WHAT IS BEING ASKED: The answer must be the full listing, retyped exactly.

GIVEN ENTRIES:
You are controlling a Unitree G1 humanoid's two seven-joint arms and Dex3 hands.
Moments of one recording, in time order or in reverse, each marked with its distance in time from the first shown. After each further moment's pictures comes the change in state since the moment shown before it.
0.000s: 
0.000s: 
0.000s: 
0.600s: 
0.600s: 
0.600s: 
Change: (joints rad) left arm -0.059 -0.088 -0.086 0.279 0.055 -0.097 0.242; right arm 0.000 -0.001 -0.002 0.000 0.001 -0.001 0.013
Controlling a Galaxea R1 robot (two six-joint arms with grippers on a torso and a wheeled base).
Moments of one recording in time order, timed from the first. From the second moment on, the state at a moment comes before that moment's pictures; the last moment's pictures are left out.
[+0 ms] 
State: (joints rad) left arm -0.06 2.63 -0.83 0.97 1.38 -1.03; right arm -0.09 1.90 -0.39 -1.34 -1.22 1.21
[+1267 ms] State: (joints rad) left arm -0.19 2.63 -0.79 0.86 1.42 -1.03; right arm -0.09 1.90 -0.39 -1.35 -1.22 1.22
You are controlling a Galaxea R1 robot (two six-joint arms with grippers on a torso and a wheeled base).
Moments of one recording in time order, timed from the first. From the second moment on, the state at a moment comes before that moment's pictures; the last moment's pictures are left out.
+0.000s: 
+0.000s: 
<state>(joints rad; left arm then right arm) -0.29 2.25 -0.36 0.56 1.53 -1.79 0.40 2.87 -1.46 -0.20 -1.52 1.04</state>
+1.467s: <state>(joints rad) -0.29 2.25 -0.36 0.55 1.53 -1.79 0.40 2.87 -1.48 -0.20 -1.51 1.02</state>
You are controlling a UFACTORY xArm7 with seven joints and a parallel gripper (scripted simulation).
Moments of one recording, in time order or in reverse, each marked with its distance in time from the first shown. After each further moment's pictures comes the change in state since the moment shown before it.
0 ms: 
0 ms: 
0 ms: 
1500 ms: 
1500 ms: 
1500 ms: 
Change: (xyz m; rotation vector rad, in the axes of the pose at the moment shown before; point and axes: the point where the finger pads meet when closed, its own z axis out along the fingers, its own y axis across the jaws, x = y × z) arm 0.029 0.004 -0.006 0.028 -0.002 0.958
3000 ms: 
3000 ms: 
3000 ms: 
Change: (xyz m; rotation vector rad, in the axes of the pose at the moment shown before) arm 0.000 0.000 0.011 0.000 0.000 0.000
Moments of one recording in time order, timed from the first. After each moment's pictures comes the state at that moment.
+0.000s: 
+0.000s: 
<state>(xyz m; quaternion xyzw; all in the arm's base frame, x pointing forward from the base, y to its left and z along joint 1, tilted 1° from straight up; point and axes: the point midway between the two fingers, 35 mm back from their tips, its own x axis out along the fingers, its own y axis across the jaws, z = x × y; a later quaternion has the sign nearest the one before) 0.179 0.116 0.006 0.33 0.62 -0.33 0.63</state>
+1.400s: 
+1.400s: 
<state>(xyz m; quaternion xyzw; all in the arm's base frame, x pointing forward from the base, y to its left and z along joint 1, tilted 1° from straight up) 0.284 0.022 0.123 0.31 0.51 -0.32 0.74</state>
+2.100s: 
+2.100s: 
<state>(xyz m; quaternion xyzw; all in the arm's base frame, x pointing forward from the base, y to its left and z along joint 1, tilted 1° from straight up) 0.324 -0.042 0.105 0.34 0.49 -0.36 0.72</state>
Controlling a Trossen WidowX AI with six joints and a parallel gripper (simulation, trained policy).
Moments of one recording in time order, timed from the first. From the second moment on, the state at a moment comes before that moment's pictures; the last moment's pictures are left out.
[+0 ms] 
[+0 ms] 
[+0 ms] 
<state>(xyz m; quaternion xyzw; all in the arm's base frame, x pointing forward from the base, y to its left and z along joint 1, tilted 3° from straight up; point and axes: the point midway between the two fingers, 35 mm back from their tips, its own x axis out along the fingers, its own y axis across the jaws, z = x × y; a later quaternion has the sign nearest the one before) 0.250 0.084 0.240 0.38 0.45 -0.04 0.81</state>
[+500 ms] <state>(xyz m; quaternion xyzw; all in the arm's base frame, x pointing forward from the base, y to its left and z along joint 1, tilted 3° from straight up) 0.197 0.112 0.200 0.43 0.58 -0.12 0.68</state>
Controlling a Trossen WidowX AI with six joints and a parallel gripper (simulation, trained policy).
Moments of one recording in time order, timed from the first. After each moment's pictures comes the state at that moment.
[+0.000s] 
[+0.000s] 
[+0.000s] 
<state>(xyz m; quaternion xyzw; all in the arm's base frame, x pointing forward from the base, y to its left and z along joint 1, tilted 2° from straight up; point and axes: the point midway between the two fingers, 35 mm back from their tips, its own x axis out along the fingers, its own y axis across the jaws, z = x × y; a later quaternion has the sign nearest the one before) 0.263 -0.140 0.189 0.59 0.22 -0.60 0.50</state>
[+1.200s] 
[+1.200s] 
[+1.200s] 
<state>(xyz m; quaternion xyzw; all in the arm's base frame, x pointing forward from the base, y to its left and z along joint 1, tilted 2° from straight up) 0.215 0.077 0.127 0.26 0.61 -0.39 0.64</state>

SOLVED PROBLEM:
You are controlling a Unitree G1 humanoid's two seven-joint arms and Dex3 hands.
Moments of one recording, in time order or in reverse, each marked with its distance in time from the first shown. After each further moment's pictures comes the change in state since the moment shown before it.
0.000s: 
0.000s: 
0.000s: 
0.600s: 
0.600s: 
0.600s: 
Change: (joints rad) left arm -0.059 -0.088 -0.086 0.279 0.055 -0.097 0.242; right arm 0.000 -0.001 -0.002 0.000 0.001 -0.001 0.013
Controlling a Galaxea R1 robot (two six-joint arms with grippers on a torso and a wheeled base).
Moments of one recording in time order, timed from the first. From the second moment on, the state at a moment comes before that moment's pictures; the last moment's pictures are left out.
[+0 ms] 
State: (joints rad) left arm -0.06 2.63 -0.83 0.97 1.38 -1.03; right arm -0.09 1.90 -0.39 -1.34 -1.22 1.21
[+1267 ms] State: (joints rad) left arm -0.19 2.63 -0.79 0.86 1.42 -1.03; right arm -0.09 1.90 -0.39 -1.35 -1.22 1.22
You are controlling a Galaxea R1 robot (two six-joint arms with grippers on a torso and a wheeled base).
Moments of one recording in time order, timed from the first. From the second moment on, the state at a moment comes before that moment's pictures; the last moment's pictures are left out.
+0.000s: 
+0.000s: 
<state>(joints rad; left arm then right arm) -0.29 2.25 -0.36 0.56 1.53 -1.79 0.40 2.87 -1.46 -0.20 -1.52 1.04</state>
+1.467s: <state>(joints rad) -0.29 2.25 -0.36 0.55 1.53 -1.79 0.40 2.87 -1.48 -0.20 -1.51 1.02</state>
You are controlling a UFACTORY xArm7 with seven joints and a parallel gripper (scripted simulation).
Moments of one recording, in time order or in reverse, each marked with its distance in time from the first shown. After each further moment's pictures comes the change in state since the moment shown before it.
0 ms: 
0 ms: 
0 ms: 
1500 ms: 
1500 ms: 
1500 ms: 
Change: (xyz m; rotation vector rad, in the axes of the pose at the moment shown before; point and axes: the point where the finger pads meet when closed, its own z axis out along the fingers, its own y axis across the jaws, x = y × z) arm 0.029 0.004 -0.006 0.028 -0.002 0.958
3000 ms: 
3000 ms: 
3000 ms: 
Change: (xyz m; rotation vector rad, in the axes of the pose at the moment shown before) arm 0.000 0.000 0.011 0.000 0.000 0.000
Moments of one recording in time order, timed from the first. After each moment's pictures comes the state at that moment.
+0.000s: 
+0.000s: 
<state>(xyz m; quaternion xyzw; all in the arm's base frame, x pointing forward from the base, y to its left and z along joint 1, tilted 1° from straight up; point and axes: the point midway between the two fingers, 35 mm back from their tips, its own x axis out along the fingers, its own y axis across the jaws, z = x × y; a later quaternion has the sign nearest the one before) 0.179 0.116 0.006 0.33 0.62 -0.33 0.63</state>
+1.400s: 
+1.400s: 
<state>(xyz m; quaternion xyzw; all in the arm's base frame, x pointing forward from the base, y to its left and z along joint 1, tilted 1° from straight up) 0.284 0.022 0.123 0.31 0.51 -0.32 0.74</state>
+2.100s: 
+2.100s: 
<state>(xyz m; quaternion xyzw; all in the arm's base frame, x pointing forward from the base, y to its left and z along joint 1, tilted 1° from straight up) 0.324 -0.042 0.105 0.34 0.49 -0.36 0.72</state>
Controlling a Trossen WidowX AI with six joints and a parallel gripper (simulation, trained policy).
Moments of one recording in time order, timed from the first. From the second moment on, the state at a moment comes before that moment's pictures; the last moment's pictures are left out.
[+0 ms] 
[+0 ms] 
[+0 ms] 
<state>(xyz m; quaternion xyzw; all in the arm's base frame, x pointing forward from the base, y to its left and z along joint 1, tilted 3° from straight up; point and axes: the point midway between the two fingers, 35 mm back from their tips, its own x axis out along the fingers, its own y axis across the jaws, z = x × y; a later quaternion has the sign nearest the one before) 0.250 0.084 0.240 0.38 0.45 -0.04 0.81</state>
[+500 ms] <state>(xyz m; quaternion xyzw; all in the arm's base frame, x pointing forward from the base, y to its left and z along joint 1, tilted 3° from straight up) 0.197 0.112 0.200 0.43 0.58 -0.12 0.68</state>
Controlling a Trossen WidowX AI with six joints and a parallel gripper (simulation, trained policy).
Moments of one recording in time order, timed from the first. After each moment's pictures comes the state at that moment.
[+0.000s] 
[+0.000s] 
[+0.000s] 
<state>(xyz m; quaternion xyzw; all in the arm's base frame, x pointing forward from the base, y to its left and z along joint 1, tilted 2° from straight up; point and axes: the point midway between the two fingers, 35 mm back from their tips, its own x axis out along the fingers, its own y axis across the jaws, z = x × y; a later quaternion has the sign nearest the one before) 0.263 -0.140 0.189 0.59 0.22 -0.60 0.50</state>
[+1.200s] 
[+1.200s] 
[+1.200s] 
<state>(xyz m; quaternion xyzw; all in the arm's base frame, x pointing forward from the base, y to its left and z along joint 1, tilted 2° from straight up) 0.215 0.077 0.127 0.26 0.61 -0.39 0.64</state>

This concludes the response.